Exercise objective → Copy out each line below in which the string "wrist" appears.

Collection entries →
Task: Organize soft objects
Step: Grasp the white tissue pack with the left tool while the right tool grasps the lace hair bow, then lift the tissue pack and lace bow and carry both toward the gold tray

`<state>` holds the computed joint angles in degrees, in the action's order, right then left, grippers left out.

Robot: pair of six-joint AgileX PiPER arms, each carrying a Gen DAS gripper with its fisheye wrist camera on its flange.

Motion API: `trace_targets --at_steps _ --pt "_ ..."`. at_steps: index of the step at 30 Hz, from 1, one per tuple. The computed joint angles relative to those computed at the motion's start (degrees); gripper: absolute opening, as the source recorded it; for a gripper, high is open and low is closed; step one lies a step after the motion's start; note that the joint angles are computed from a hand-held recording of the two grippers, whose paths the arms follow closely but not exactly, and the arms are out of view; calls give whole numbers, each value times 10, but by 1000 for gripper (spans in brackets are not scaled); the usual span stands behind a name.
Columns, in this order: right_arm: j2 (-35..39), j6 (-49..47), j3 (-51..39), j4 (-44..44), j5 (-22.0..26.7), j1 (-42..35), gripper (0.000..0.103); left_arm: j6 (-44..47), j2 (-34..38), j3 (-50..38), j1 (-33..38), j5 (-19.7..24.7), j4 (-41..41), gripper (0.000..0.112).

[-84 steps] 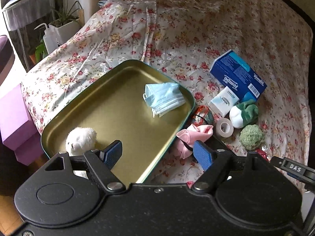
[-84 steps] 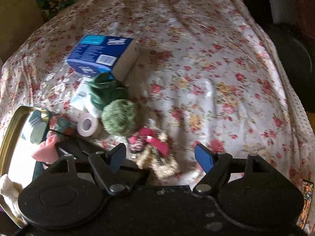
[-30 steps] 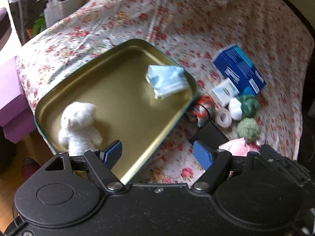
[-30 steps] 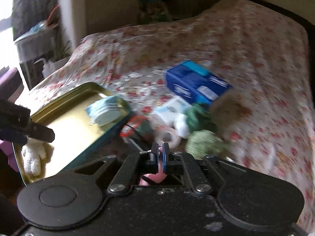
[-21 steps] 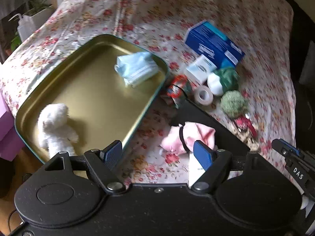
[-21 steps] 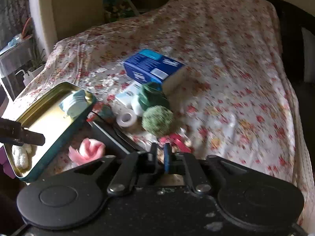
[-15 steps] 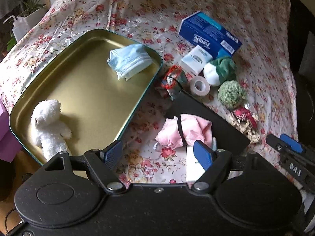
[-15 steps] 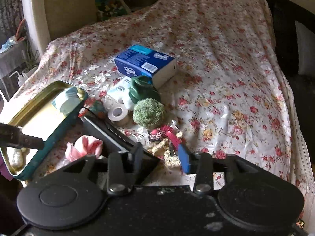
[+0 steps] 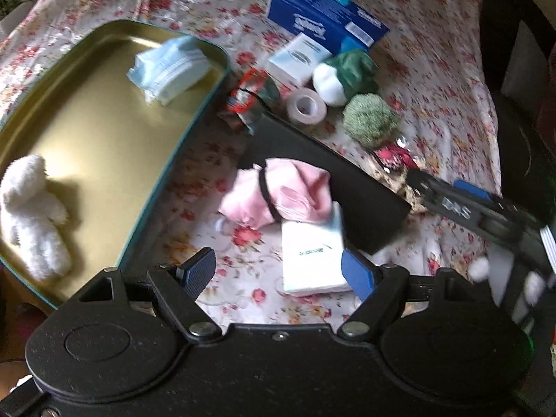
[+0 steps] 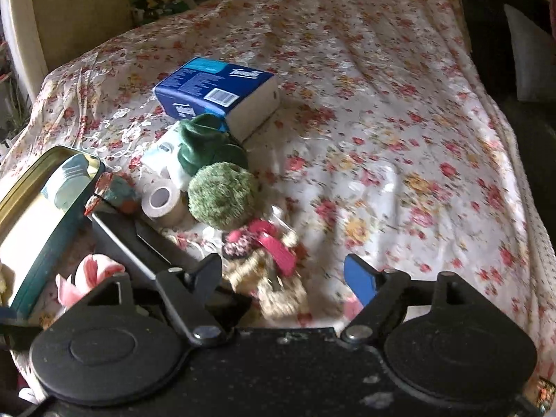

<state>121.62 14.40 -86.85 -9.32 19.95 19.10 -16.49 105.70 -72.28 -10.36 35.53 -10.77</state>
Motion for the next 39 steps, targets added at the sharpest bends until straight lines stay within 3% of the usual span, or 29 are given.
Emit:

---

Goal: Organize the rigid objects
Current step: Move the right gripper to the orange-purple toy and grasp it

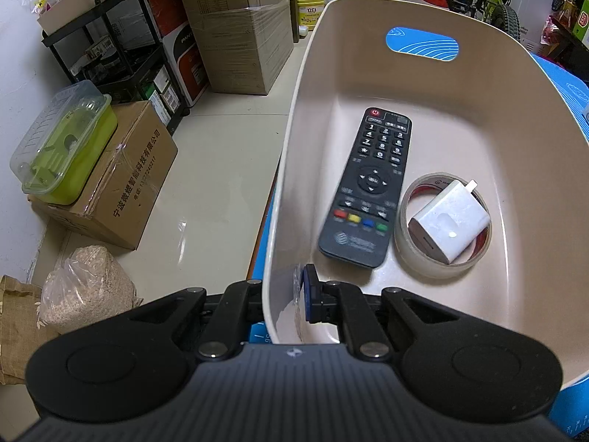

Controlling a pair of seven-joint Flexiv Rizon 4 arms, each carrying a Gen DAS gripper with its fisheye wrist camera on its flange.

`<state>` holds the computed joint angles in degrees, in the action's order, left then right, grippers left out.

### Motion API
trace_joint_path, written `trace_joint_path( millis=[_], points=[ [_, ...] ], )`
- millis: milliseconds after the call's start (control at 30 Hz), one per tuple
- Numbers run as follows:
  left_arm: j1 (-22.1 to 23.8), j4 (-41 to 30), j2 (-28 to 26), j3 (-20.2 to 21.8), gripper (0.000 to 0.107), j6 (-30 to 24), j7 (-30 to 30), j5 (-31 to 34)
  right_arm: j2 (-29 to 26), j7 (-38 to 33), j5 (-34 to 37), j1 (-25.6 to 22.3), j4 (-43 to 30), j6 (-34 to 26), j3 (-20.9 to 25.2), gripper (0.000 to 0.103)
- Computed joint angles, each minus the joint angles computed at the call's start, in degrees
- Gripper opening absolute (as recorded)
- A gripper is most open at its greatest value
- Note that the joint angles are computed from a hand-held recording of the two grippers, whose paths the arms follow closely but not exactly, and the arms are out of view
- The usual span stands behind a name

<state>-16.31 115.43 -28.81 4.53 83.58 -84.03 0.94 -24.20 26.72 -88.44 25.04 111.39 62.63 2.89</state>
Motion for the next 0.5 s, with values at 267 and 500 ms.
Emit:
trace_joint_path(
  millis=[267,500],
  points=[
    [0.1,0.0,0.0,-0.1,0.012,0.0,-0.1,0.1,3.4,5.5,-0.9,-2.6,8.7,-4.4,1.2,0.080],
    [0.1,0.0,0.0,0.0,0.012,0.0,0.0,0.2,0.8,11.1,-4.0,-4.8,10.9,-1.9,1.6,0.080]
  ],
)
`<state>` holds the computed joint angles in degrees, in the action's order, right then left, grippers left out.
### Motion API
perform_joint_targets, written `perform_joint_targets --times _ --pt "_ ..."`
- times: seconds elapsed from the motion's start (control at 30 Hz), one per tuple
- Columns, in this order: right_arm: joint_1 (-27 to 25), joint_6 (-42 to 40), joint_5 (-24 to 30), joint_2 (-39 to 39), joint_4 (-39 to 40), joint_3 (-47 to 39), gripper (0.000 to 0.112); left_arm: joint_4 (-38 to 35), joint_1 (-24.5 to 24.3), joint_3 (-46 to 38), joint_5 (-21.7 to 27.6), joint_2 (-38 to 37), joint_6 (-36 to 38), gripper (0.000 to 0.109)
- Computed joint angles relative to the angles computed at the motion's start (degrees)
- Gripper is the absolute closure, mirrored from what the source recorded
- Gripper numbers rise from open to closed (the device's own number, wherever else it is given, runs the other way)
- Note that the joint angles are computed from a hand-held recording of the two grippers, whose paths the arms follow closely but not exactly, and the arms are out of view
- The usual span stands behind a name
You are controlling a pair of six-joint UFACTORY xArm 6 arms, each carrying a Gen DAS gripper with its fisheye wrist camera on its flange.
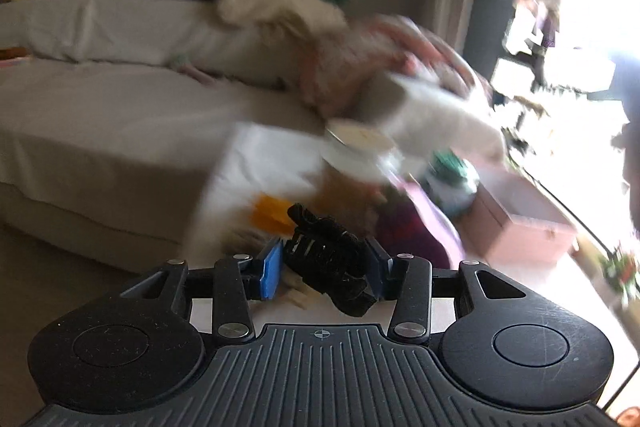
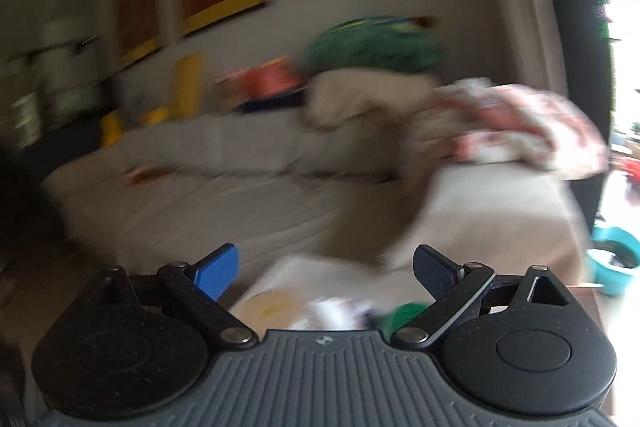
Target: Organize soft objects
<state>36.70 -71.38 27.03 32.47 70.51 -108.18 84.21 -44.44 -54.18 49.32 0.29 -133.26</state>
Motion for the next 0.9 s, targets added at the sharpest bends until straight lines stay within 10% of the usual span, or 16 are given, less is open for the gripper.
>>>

Response →
Robot: pair of six-joint AgileX PiPER arms, each carrying a Gen DAS gripper with its fisheye wrist camera on its flange.
Controlling a pair of seven-joint Flexiv Rizon 4 arms, each carrying a Gen DAS gripper with its fisheye wrist camera on its flange.
You are controlling a pair of six-joint UFACTORY xArm 6 arms, each carrying a Gen DAS gripper with its fisheye wrist camera on its flange.

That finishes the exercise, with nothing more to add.